Razan berdalih menatap Teguh datar. " Pasal 31 ayat 2 bukankah setiap negara wajib mengikuti pendidikan dasar dan pemerintah wajib membiayainya. Mas lihat Kosim dan Koko tadi, harusnya diusia mereka , mereka tuh mempunyai hak untuk mengeyam pendidikan, bukan malah mengais-ngais sisa-sisa makanan," tegas Razan.
"Zan, kita tak bisa bertindak banyak. Mengkritik pemerintah sama saja buang-buang waktu, mereka juga gak bakalan dengerin, sudah lah... kamu jangan membahas terlalu jauh" ucap Teguh malas. Mereka mulai berjalan kearah motor yang dipakir digang depan.
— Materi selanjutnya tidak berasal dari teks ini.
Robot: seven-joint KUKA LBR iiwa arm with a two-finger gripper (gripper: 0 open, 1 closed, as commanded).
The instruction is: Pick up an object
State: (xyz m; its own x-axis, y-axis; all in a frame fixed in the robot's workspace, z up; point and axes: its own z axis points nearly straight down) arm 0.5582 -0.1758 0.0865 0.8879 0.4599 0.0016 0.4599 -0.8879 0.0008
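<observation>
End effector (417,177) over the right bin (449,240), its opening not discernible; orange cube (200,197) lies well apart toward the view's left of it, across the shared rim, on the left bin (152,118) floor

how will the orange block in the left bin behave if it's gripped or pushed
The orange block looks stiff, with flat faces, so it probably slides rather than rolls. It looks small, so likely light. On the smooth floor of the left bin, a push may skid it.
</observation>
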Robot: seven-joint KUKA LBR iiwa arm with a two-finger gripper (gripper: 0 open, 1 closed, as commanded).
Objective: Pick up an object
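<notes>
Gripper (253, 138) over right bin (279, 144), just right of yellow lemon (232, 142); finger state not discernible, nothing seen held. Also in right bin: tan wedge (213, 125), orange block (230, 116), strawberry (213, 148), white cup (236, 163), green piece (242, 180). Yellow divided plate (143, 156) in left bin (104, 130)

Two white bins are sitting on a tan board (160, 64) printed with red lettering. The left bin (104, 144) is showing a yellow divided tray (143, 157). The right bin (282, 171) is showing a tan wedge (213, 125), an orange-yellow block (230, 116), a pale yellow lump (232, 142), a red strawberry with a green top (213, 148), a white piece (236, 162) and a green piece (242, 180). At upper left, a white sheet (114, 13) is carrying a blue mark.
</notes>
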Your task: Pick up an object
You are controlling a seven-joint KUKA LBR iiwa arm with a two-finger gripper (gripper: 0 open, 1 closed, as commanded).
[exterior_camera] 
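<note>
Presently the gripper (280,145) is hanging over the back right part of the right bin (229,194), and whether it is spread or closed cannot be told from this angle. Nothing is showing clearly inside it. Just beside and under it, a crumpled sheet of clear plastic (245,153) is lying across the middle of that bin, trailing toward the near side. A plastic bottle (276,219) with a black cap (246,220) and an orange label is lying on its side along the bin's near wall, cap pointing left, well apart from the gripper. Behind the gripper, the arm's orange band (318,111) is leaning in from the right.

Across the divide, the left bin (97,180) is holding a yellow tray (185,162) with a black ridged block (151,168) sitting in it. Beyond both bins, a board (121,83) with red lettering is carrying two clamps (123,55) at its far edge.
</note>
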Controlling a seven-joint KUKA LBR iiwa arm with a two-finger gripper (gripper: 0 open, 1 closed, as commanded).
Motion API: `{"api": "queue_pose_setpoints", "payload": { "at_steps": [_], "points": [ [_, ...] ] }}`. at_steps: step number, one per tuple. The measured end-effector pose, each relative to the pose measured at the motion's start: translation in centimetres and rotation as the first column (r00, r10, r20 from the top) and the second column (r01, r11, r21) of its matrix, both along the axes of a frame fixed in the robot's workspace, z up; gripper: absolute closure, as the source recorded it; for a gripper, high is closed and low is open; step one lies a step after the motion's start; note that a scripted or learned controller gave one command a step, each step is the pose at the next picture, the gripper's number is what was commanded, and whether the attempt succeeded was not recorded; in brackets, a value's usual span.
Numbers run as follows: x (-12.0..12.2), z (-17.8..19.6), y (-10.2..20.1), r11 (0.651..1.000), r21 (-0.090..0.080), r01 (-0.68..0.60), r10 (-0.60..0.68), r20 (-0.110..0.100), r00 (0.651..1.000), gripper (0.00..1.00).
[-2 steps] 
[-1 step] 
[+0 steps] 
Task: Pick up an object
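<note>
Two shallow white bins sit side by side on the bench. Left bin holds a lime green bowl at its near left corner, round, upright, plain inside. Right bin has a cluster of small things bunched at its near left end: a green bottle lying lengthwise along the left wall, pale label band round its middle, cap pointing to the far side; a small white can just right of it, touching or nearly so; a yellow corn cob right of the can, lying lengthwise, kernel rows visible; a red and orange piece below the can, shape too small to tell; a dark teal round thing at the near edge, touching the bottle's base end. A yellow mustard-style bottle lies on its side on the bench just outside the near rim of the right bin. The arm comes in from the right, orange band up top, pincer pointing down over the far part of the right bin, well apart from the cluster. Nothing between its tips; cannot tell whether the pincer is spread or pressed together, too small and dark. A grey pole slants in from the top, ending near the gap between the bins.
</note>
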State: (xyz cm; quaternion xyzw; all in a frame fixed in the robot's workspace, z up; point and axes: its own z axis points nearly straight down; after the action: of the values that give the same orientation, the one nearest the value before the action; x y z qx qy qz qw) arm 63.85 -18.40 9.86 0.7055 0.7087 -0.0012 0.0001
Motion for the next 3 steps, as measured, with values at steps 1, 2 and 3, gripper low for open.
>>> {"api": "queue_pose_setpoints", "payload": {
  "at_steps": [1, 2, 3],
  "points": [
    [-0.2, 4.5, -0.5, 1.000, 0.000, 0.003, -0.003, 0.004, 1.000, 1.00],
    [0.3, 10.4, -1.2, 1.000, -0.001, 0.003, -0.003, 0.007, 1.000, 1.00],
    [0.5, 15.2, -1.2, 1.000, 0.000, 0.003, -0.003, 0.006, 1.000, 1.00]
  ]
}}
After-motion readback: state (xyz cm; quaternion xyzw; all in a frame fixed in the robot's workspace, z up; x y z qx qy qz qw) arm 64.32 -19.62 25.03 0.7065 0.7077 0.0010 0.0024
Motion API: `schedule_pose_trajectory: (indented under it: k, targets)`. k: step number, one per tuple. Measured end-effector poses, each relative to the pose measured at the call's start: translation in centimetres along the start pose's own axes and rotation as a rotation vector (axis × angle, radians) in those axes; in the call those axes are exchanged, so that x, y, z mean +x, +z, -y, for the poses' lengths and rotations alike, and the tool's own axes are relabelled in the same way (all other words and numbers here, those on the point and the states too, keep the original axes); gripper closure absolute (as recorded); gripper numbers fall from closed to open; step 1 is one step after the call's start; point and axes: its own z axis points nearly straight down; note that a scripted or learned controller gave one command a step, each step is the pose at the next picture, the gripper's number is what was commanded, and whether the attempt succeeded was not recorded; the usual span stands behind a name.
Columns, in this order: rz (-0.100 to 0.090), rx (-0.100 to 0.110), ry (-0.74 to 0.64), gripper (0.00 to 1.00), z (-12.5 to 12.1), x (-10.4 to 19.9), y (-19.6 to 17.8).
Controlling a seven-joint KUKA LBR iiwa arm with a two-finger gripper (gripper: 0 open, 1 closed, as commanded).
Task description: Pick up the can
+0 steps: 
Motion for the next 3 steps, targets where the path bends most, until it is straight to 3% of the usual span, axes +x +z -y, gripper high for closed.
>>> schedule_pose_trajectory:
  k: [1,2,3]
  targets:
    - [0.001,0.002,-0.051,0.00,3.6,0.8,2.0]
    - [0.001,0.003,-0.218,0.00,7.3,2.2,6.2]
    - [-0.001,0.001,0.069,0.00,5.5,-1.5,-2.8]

"Bukankah fakir miskin dan anak-anak terlantar itu dipelihara negara, mana coba? omong kosong!!" ternyata Razan belum juga mengakhiri obrolan mereka.
"Aisshh, masih ada lagi? ungkapkan saja Rajan, ungkapkan uneq-uneqmu itu" kesal Teguh, kenapa justru ia yang malah terkena getahnya.
"Aahh, percuma curhat sama antek-antek koruptor!!" ketus Razan, membuang muka.
"Waaahhh,, penghinaan ini aku laporin kamu yah pasal 310 KUHP". Teguh menunjuk tepat diwajah Razan, seoalah tak terima dengan tuduhan itu.
" Ampun bang jago, canda bang jago!! " goda Razan, sembari merapatkan kedua tangannya, bak sedang memohon pengampunan. Adapun Teguh tak bisa menahan tawanya melihat tingkah Razan.
Perjalanan mereka berakhir, Teguh mengantarkan Razan pulang untuk beristirahat karena mereka sangat letih melakukan penjelajahan dari sedari pagi.
Razan membuka pintu rumah. "Assalamualaikumm, Aku pulang," ucapnya. Tidak ada jawaban, dengan menyunggingkan raut wajah ceria, ia melihat Abah dan si bocah tengil tampak mengobrol sangat serius diruang tamu. Lebih tepatnya Ilham yang banyak bicara . Adapun Abah seperti biasa, menjadi pendengar yang baik. Raut wajah Razan tiba-tiba berubah datar ketika dia menguping apa yang Ilham katakan kepada Abah.
" Apa-apaan an?!! shiit Ilham mulai lagi, sayangnya si Abah mau saja mendengar cerita ngawur itu" batinnya.